A positive test is almost always correct. A negative pregnancy test is less reliable. If you still think you are pregnant, wait a week before trying a test again, or see your GP.

When you find out you are pregnant, you should speak to your GP about arranging antenatal care as soon as possible. Antenatal care helps you plan your pregnancy and birth. You will be offered appointments with a midwife and obstetrician – around 10 appointments if it’s your first pregnancy, and about seven if you have given birth before. You can also go to classes – for example, classes teaching you how to breastfeed.

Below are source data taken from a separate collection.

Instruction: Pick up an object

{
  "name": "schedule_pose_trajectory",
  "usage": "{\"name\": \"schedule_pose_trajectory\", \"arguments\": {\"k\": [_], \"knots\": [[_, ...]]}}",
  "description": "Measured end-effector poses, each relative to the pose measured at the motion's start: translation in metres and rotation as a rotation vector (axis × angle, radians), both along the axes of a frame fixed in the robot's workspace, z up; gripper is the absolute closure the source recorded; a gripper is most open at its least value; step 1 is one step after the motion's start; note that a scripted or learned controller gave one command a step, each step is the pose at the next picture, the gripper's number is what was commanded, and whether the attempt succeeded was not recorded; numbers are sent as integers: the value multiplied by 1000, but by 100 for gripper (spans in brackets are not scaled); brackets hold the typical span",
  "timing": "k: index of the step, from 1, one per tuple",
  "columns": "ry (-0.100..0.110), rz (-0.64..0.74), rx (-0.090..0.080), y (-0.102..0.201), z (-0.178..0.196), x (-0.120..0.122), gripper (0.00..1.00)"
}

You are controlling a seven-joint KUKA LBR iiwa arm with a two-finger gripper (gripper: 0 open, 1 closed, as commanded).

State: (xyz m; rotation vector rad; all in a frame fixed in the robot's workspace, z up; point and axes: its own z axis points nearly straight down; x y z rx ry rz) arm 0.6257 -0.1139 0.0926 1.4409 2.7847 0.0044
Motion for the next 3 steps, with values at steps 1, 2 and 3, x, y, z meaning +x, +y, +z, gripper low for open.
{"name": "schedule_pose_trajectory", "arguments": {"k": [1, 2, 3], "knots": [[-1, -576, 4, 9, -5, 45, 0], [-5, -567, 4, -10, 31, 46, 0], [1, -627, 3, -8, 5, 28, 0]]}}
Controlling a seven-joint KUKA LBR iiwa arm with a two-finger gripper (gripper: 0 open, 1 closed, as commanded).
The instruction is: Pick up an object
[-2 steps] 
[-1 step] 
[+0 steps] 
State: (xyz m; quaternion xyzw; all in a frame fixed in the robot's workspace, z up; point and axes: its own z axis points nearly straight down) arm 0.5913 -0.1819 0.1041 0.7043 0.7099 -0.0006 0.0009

Lifestyle during pregnancy

It’s important to look after yourself while pregnant. Here are some tips for keeping healthy during pregnancy:

  • Eat healthily. You may feel as though you are hungrier when you are pregnant, but you do not normally need to “eat for two”. Make sure you eat plenty of lean meat, fresh fruit and vegetables, and starchy carbohydrates like bread, pasta and rice.
  • You should avoid certain foods, such as rare meat, some types of fish and cheese, and caffeine. Your GP should be able to give you some advice about which foods you should avoid.
  • It’s strongly advised that you don’t smoke while pregnant, and you should reduce your alcohol intake to one or two units of alcohol, once or twice a week. A unit of alcohol is equivalent to half a standard glass of wine, a 25ml measure of spirit, or half a pint of beer. Your GP can help you quit smoking and regulate your alcohol intake.
  • Be careful which medicines you take. Speak to your GP for advice.
  • You should try and stay fit and healthy while pregnant – this will make your labour easier and it will also help you get back in shape after giving birth. Certain exercises and sports, such as contact sports during the later stages of pregnancy and scuba-diving – should be avoided.
  • You should talk to your GP about whether or not it is advisable for you to take vitamin supplements, such as folic acid and iron – although Vitamin A supplements should be avoided.
  • Try to get as much rest as possible, as often at the beginning and towards the end of pregnancy, it’s common to feel incredibly tired. If you work, use your lunch break to eat and rest, rather than do errands. Try to get to bed as early as possible.
  • Your employer should protect your health during your pregnancy. If you work with chemicals, lead or X-rays, or do a lot of lifting, this could be risking your own and your baby’s health. If this is the case, your employer is obliged to provide suitable alternative work or suspend you on full pay. If you are unsure of your rights, discuss with a union representative, midwife or occupational health nurse.